[Advice needed] self-taught DS junior and too many ways to improve | paradox of choice
DISCLAIMER This would be rather long post, but I would really appreciate if you read it and offer any advice suggestions
Backstory
I'm currently unemployed data analyst/scientist which is lost in a flood of information in Internet and can't choose what to study next. I started as a technical worker in an IT company, but through the course of my work I started to develop tools for myself to give me better understanding of the feedback from our users and how our actions affect them. This was noticed by my boss and soon I started to work as data analyst. After some time I started to get tasks not only to analyze data, but also to try to apply ML algorithms and get "some results", if possible. I became quiet good at cleaning and processing data, learned myself a lot of python/pandas, so it was kind of a natural way to grow further in data science. I've been given tasks to read a paper and apply "this algo" on the data and measure the efficiency. While it was interesting, I was learning on-the-go and didn't have a chance to get a systematic knowledge in data science: one task done, here's another one. Other tasks were to try some different approaches about data: "let's not do regressions, let's do knowledge graphs", so I set the backend up and tested it with our data.
I ended up with the following skills(some are better than others):
-
python, pandas
-
data cleaning
-
data visualization(matplotlib, d3.js)
-
some algorithms(linear/logistic regressions, naive bayes, DBSCAN)
-
some metrics(HVDM along with "standart" ones)
-
running jobs on hadoop clusters
That being said, not everyone knows HVDM, but I do, but on the other hand I lack a lot of simple knowledge about number distributions and their properties etc etc. After I left my job I started applying to positions and going to interviews and realized how f*cked up I am: I do have some valueable knowledge and experience, but it's so chaotic...
I decided to improve. And here it comes...
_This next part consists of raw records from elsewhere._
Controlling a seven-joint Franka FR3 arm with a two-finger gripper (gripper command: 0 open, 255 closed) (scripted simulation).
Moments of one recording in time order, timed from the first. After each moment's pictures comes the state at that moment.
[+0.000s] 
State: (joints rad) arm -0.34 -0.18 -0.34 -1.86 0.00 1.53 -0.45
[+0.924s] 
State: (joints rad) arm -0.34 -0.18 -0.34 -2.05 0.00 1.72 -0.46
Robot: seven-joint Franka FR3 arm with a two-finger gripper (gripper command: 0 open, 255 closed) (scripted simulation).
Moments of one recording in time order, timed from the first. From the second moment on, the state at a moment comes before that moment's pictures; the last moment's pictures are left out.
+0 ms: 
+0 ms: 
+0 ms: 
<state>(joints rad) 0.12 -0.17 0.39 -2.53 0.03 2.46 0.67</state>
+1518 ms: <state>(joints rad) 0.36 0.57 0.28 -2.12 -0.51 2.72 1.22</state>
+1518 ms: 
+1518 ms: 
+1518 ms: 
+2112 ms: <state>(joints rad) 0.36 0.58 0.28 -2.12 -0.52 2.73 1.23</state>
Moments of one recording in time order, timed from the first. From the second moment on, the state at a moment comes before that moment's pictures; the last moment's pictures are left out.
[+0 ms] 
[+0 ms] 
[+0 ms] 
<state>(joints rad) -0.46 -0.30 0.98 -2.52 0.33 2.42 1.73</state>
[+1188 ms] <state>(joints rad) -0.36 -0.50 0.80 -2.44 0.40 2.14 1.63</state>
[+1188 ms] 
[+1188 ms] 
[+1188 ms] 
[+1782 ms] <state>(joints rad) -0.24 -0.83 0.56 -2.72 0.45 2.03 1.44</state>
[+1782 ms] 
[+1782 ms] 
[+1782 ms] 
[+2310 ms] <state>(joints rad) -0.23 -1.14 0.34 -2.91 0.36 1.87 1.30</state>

Brain starts to f*ck me over
-
"Hey, al, we need foundation first, so let's go over this set of articles on math to understand algorithms better"
-
"You know, al, I've reconsidered, let's start with those awesome tutorials: we will implement algorithms in python and learn how they work"
-
"Damn, maybe we should start this specialization on Coursera, looks good!"
-
"Wait, I just realized smth, al! You don't know how to choose metrics! Let's find info on that!"
-
"The interviewer mentioned bloom filters and some other sick data structures, learn this!"
-
"Goddamit, al, you wanted to learn Clojure for so long, use those books"
-
"NO! Let's start with some books, that overview the whole field of data science!"
-
"Hm.... I read in some blog that they have tidyverse, maybe it's time to learn some R?"
-
"F*ck math, let's practice: go to datacamp and dataquest, then head to Kaggle and own them all!"
-
"ALARM! Everyone wants someone with experience with Spark, go learn Spark!"
Result? There is none.
In the end I became paralyzed by paradox of choice.
To sum it up
I still don't know which metrics are better to apply in which case. I don't know about which algorithms are preferrable given a task. Different distributions and their properties: is that even important? I'm not a jack of all trades, rather a king of none. And I'm lost. But I want to understand.
My questions
-
Where do I start? All those things I mentioned are important.
-
How to better combine theory and practice?
-
What path did you have? Will you recommend it?
-
What books/courses/whatever will you recommend?
-
What's the natural progression to grow as data scientist?
Thanks for reading this and offering your opinions!